Assignment: With the exception of the pictures, write out the data below precisely.

Provided material:
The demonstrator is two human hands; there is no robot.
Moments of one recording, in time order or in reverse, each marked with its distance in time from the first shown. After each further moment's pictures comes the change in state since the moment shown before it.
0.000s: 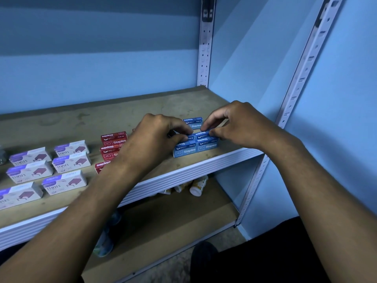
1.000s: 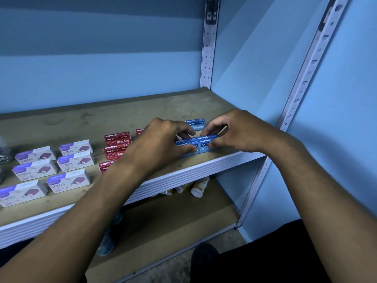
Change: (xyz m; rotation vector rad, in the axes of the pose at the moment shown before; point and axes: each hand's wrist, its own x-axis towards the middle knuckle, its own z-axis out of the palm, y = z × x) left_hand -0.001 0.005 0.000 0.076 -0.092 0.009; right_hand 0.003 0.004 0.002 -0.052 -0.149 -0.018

Exercise response:
The demonstrator is two human hands; there is no robot.
Moments of one recording, in time order or in reverse, each marked with its distance in time from the first shown. After each further moment's pictures comes the change in state since the moment shown before it.
0.000s: 
1.000s: 
Change: (xyz m; rotation vector rad, in the axes of the pose at the moment shown before; point and axes: each hand's wrist, its own x-axis towards the middle knuckle, its own z-axis out of the palm, y = z × x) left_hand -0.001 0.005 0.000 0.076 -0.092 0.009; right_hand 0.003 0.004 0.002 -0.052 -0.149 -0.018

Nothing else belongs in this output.